◆ What is needed ◆
Provide an exact transcription of all the records.

Dataset records section start

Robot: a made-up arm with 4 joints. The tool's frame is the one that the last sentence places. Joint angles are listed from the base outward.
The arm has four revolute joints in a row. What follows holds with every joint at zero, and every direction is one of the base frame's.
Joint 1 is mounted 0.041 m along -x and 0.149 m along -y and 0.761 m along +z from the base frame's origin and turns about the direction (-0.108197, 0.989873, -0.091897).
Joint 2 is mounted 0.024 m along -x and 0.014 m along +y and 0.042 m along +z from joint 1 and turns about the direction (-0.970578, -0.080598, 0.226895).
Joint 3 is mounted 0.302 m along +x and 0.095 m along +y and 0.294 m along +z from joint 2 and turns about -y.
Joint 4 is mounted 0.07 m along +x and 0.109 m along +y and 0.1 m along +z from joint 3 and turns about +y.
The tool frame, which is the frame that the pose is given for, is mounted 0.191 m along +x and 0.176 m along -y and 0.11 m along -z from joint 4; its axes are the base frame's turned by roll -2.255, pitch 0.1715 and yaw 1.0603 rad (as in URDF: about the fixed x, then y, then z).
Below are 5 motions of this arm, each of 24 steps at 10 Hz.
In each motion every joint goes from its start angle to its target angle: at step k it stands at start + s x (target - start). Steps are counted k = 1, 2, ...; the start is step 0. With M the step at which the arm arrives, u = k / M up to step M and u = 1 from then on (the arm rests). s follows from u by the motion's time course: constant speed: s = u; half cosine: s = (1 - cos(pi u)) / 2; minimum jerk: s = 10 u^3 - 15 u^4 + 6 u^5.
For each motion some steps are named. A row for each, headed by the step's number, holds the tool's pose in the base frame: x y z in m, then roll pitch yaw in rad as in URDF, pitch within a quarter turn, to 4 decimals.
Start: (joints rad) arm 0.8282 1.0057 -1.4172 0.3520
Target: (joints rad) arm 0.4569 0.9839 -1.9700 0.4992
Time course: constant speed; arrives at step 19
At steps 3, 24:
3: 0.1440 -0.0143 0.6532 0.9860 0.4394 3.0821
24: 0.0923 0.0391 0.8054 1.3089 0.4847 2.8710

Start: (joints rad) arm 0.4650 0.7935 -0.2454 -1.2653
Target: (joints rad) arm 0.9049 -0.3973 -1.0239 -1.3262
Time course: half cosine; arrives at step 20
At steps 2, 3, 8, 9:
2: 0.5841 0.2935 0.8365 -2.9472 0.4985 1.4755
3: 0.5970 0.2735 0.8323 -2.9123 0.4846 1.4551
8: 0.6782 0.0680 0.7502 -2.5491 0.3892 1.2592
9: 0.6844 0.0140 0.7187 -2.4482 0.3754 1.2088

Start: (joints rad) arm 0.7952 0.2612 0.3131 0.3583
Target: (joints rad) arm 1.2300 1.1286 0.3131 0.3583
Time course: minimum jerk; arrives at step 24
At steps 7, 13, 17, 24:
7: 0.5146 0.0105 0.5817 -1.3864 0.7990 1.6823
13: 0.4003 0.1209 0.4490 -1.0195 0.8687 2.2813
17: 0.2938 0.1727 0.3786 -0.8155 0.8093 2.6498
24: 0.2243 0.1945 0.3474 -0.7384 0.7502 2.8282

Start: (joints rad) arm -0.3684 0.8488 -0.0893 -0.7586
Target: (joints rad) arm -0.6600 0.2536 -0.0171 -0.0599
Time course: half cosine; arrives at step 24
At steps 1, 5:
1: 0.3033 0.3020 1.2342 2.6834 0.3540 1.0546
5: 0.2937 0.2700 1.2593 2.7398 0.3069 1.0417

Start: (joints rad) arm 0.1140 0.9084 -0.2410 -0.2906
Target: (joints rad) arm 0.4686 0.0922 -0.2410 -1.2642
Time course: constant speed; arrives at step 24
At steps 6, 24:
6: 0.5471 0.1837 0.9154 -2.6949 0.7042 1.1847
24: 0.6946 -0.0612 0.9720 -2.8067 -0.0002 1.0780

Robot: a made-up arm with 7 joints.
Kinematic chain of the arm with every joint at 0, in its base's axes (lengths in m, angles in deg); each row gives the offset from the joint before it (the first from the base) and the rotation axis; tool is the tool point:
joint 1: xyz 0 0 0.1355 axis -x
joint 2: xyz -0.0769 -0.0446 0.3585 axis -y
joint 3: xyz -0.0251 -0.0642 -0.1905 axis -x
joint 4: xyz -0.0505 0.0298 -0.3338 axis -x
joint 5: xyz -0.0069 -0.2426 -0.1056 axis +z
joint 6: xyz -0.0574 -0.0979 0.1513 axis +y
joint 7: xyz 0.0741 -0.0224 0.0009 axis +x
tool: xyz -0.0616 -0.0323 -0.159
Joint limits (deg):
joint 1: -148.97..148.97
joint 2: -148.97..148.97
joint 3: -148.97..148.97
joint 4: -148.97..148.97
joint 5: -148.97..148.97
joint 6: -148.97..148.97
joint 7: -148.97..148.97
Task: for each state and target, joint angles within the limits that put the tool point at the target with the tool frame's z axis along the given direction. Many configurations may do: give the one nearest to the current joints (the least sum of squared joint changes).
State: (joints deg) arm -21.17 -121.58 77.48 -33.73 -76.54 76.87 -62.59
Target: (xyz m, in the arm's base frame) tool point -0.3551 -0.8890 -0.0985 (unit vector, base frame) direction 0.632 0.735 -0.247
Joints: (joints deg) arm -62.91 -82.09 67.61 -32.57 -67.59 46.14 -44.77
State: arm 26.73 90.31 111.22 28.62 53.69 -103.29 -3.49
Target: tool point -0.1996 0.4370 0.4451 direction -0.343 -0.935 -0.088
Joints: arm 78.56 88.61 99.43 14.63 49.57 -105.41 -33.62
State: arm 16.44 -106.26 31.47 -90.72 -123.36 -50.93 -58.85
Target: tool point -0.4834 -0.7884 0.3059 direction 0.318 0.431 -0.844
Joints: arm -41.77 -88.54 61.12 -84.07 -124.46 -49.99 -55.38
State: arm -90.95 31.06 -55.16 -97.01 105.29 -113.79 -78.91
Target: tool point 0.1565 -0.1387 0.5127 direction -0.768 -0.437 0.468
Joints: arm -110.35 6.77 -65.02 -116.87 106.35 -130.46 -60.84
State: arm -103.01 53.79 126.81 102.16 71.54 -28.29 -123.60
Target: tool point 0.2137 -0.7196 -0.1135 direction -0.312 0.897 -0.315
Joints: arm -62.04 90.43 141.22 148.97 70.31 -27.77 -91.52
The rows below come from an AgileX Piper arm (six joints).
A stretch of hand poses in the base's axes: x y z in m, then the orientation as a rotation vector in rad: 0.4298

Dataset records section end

◆ Response below ◆
Robot: a made-up arm with 4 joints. The tool's frame is the one that the last sentence places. Joint angles are listed from the base outward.
The arm has four revolute joints in a row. What follows holds with every joint at zero, and every direction is one of the base frame's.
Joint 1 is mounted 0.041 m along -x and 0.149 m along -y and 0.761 m along +z from the base frame's origin and turns about the direction (-0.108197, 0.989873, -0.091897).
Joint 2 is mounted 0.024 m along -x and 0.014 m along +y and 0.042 m along +z from joint 1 and turns about the direction (-0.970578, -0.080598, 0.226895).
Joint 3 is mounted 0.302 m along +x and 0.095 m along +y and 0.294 m along +z from joint 2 and turns about -y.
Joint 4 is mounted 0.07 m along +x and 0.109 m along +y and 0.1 m along +z from joint 3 and turns about +y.
The tool frame, which is the frame that the pose is given for, is mounted 0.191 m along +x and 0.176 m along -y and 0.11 m along -z from joint 4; its axes are the base frame's turned by roll -2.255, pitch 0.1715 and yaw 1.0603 rad (as in URDF: about the fixed x, then y, then z).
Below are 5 motions of this arm, each of 24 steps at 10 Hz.
In each motion every joint goes from its start angle to its target angle: at step k it stands at start + s x (target - start). Steps are counted k = 1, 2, ...; the start is step 0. With M the step at which the arm arrives, u = k / M up to step M and u = 1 from then on (the arm rests). s follows from u by the motion's time course: constant speed: s = u; half cosine: s = (1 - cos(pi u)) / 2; minimum jerk: s = 10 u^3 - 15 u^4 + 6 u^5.
For each motion some steps are named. A row for each, headed by the step's number, holds the tool's pose in the base frame: x y z in m, then roll pitch yaw in rad as in URDF, pitch within a quarter turn, to 4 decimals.
Start: (joints rad) arm 0.8282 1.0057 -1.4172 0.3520
Target: (joints rad) arm 0.4569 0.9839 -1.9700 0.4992
Time course: constant speed; arrives at step 19
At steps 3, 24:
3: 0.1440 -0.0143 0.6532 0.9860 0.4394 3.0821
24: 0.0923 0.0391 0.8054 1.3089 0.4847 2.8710

Start: (joints rad) arm 0.4650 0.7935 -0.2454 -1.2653
Target: (joints rad) arm 0.9049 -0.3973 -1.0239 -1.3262
Time course: half cosine; arrives at step 20
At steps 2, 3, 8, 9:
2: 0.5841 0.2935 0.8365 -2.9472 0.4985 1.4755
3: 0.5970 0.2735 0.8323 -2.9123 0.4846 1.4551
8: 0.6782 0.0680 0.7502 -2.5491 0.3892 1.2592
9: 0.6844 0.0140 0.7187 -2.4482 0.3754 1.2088

Start: (joints rad) arm 0.7952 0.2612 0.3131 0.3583
Target: (joints rad) arm 1.2300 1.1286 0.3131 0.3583
Time course: minimum jerk; arrives at step 24
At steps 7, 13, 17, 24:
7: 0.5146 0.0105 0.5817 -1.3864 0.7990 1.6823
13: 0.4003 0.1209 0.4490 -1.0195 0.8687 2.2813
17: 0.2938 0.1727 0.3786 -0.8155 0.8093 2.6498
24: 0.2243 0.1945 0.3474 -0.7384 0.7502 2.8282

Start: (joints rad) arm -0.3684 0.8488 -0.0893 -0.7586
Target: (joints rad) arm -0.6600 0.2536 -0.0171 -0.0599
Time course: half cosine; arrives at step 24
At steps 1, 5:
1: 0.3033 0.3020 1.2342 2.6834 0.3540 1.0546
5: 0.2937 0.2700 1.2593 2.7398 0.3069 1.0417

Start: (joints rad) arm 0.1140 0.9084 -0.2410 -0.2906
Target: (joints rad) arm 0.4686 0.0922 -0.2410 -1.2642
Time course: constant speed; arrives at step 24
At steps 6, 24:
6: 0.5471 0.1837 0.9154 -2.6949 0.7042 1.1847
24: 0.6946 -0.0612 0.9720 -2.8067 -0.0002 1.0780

Robot: a made-up arm with 7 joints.
Kinematic chain of the arm with every joint at 0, in its base's axes (lengths in m, angles in deg); each row gives the offset from the joint before it (the first from the base) and the rotation axis; tool is the tool point:
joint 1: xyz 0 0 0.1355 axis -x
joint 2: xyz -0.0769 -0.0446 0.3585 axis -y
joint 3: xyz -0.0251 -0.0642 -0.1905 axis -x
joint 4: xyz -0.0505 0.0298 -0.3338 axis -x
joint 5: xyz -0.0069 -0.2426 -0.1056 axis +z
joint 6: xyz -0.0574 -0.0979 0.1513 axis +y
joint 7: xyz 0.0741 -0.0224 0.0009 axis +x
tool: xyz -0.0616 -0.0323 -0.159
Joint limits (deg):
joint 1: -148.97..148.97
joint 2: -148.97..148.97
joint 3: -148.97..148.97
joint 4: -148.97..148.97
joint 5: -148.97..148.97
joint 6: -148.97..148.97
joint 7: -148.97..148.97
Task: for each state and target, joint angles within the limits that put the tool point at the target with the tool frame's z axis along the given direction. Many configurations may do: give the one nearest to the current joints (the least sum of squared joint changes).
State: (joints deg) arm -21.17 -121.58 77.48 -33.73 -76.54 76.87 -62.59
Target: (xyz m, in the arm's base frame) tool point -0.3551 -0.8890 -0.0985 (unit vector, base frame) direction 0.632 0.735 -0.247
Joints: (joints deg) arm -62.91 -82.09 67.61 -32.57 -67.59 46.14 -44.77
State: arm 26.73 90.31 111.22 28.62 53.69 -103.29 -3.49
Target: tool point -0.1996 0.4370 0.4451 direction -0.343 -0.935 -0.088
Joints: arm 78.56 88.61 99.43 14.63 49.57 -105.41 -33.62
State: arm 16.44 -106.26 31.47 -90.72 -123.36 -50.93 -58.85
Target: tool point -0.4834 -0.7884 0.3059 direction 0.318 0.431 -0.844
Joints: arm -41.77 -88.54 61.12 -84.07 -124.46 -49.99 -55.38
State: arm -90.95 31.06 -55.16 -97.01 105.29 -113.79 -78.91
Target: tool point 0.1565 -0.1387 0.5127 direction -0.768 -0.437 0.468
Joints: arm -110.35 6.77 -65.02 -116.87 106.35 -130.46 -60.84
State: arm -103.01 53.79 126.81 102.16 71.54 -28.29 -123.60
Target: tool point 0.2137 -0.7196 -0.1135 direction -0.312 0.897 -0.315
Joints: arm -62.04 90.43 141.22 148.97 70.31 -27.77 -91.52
The rows below come from an AgileX Piper arm (six joints).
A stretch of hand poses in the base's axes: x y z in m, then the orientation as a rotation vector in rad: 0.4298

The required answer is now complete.